Temporal web dynamics and how they impact upon various components of information retrieval (IR) systems have received a large share of attention in the last decade. In particular, the study of relevance in information retrieval can now be framed within the so-called time-aware IR approaches, which explains how user behavior, document content and scale vary with time, and how we can use them in our favor in order to improve retrieval effectiveness.
Compression techniques and linked data (Tutors: Miguel Ángel Martínez and Antonio Fariña)
The Linked Open Data initiative has motivated many data providers to release their data in the form of RDF datasets. This has led to a significant increase in the volume of RDF data available for different uses and purposes. Although it is good news for the community, it brings also a potential scalability issue for applications managing such collections of big semantic data. In this scenario, RDF compression arises as an essential tool not only for storage and exchange of data, but also for indexing purposes. In the first part of this tutorial, we will introduce the HDT (Header-Dictionary-Triples) serialization format as an ideal solution for addressing scalability issues arising of real Linked Data workflows, which are also described.
Although some approaches achieve compression by discarding triples which can be inferred from others (semantic redundancy), the most prominent compressors exploit the underlying syntactic redundancy within the RDF graph structure. In the second part of the tutorial, we will analyze how RDF can be effectively compressed by detecting and removing two different sources of syntactic redundancy. On the one hand, RDF serializations (of any kind) waste many bits due to the (repetitive) use of long URIs and literals. On the other hand, the RDF graph structure hides non-negligible amounts of redundancy by itself. These sources of redundancy are respectively addressed by the Dictionary and Triples of HDT. Both components will be described as conceptual containers for the compression techniques described in the last part of the tutorial.
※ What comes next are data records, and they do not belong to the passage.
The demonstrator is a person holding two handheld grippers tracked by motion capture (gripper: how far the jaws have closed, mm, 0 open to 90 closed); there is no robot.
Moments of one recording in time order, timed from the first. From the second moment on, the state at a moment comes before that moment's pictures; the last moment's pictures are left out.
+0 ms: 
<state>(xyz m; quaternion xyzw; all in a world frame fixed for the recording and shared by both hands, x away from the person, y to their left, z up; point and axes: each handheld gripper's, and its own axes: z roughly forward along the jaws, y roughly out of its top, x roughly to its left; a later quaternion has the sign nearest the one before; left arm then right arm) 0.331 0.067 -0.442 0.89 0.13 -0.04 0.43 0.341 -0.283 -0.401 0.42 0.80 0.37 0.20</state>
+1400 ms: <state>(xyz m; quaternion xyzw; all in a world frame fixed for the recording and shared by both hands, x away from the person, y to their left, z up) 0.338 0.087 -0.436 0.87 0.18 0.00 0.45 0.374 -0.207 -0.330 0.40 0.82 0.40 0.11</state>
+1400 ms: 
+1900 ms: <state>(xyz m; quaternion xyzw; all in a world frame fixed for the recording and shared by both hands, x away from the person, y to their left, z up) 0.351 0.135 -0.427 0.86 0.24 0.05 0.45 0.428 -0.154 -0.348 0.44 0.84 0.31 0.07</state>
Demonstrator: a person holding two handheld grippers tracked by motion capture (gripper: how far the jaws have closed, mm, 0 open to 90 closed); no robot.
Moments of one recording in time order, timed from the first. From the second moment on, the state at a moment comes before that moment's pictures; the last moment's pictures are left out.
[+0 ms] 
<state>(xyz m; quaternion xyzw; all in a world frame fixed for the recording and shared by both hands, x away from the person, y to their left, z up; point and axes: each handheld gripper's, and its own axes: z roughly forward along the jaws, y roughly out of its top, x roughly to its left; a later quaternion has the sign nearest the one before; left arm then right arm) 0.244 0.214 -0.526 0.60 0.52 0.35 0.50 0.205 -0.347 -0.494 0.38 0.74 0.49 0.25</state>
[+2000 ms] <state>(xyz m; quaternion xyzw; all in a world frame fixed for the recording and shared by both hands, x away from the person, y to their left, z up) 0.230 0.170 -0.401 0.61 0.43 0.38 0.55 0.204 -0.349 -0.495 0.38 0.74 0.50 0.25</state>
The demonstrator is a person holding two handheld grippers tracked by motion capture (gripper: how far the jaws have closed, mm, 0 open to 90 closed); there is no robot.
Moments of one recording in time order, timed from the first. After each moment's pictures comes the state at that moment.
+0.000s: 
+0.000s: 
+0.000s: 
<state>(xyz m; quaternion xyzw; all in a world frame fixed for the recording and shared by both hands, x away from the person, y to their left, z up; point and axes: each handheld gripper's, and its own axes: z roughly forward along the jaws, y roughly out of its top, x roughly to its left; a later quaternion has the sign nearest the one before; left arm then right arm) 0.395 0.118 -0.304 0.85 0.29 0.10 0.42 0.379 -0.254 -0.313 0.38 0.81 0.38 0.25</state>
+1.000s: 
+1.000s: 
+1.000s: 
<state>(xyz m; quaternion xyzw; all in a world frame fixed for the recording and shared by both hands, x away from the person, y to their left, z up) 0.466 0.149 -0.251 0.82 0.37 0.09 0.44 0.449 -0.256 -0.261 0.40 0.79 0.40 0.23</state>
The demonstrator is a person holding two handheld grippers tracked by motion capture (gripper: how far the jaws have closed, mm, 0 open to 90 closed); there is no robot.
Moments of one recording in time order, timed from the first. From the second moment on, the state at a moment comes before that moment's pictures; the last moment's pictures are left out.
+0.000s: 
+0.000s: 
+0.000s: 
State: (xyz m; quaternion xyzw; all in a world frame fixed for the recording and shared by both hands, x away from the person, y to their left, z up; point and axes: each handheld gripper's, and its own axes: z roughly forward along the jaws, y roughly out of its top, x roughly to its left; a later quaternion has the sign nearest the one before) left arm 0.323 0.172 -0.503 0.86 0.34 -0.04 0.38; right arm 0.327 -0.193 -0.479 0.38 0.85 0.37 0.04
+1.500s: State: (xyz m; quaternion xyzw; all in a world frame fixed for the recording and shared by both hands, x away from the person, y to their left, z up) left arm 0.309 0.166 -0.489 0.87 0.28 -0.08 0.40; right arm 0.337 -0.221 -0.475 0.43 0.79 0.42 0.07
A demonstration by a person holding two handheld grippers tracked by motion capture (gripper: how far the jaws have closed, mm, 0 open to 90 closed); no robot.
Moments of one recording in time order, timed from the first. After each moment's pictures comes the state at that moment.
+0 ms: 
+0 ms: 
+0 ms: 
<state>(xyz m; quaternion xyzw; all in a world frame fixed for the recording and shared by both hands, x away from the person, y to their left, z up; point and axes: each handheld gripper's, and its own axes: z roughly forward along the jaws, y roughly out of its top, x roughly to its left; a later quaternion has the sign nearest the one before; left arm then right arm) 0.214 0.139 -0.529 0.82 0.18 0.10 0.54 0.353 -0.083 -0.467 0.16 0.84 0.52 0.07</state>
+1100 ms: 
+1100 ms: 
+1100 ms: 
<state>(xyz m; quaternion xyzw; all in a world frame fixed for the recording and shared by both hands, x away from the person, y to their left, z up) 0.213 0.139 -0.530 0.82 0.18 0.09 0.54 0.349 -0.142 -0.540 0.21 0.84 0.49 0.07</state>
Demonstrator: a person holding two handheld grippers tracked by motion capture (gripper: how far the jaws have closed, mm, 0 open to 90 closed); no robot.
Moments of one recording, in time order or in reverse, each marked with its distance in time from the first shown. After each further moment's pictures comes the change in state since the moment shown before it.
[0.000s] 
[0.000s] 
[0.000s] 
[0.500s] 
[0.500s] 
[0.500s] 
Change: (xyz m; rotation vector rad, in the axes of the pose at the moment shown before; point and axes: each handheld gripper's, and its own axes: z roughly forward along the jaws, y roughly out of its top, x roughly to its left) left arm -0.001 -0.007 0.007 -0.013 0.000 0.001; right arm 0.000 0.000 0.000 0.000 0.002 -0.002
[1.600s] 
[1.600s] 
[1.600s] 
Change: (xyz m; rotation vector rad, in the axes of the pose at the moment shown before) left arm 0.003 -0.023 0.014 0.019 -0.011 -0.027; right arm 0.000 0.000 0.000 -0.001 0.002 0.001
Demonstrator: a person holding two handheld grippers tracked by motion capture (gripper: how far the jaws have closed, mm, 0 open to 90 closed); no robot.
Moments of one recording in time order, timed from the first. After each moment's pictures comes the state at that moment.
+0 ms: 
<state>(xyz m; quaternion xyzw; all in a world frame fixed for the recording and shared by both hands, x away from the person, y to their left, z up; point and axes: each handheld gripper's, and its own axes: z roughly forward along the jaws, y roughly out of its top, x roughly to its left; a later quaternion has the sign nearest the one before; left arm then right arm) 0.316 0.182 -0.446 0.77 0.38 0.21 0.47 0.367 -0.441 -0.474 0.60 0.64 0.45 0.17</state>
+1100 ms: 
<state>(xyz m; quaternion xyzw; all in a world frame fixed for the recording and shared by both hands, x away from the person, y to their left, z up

Dictionary compression is a particular type of compression mainly focused on the symbolic redundancy of URIs and literals. Although there is not much specific work for compressing RDF dictionaries, we will review techniques for compressing (general) string dictionaries which can be used in this semantic scenario. We will pay special attention to the indexing of these compressed dictionaries to provide basic and advanced lookup operations (e.g. substring search). Regarding the RDF triples, we will present different techniques that allow us to save many storage space and still provide fast (indexed) lookup on the compressed triples. This is an essential feature to solve basic triple pattern queries which are, in practice, the core for providing full SPARQL resolution in a compressed triple store. This challenge opens new research opportunities which will be devised as a conclusion of this tutorial.
Lucene/Solr/ElasticSearch in practice (Tutor: Mauro Dragoni)
In this practical session we will give an overview of Lucene, Solr and ElasticSearch by presenting their features and the comparison between them. Solr and ElasticSearch in practice with a hands-on session aiming to create an IR system by starting from a small document collection.